> **What is expected**: All entries below are to be set down again exactly as given.

> **Raw data**:
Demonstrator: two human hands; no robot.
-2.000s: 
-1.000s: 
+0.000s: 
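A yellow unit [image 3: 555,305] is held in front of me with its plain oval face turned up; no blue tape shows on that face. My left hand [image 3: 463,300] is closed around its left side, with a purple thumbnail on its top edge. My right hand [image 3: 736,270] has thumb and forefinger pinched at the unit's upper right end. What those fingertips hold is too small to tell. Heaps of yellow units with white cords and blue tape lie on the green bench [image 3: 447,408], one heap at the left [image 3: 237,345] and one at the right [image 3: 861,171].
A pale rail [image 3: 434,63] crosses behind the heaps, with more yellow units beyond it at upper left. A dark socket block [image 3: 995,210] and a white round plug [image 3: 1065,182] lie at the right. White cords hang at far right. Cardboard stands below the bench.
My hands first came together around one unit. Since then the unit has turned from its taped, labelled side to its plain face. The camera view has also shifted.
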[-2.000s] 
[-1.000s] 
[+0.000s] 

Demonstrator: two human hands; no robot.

> **Expected answer**:
Demonstrator: two human hands; no robot.
-2.000s: 
-1.000s: 
+0.000s: 
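A yellow unit [image 3: 555,305] is held in front of me with its plain oval face turned up; no blue tape shows on that face. My left hand [image 3: 463,300] is closed around its left side, with a purple thumbnail on its top edge. My right hand [image 3: 736,270] has thumb and forefinger pinched at the unit's upper right end. What those fingertips hold is too small to tell. Heaps of yellow units with white cords and blue tape lie on the green bench [image 3: 447,408], one heap at the left [image 3: 237,345] and one at the right [image 3: 861,171].
A pale rail [image 3: 434,63] crosses behind the heaps, with more yellow units beyond it at upper left. A dark socket block [image 3: 995,210] and a white round plug [image 3: 1065,182] lie at the right. White cords hang at far right. Cardboard stands below the bench.
My hands first came together around one unit. Since then the unit has turned from its taped, labelled side to its plain face. The camera view has also shifted.
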[-2.000s] 
[-1.000s] 
[+0.000s] 

Demonstrator: two human hands; no robot.

This concludes the answer to the exercise.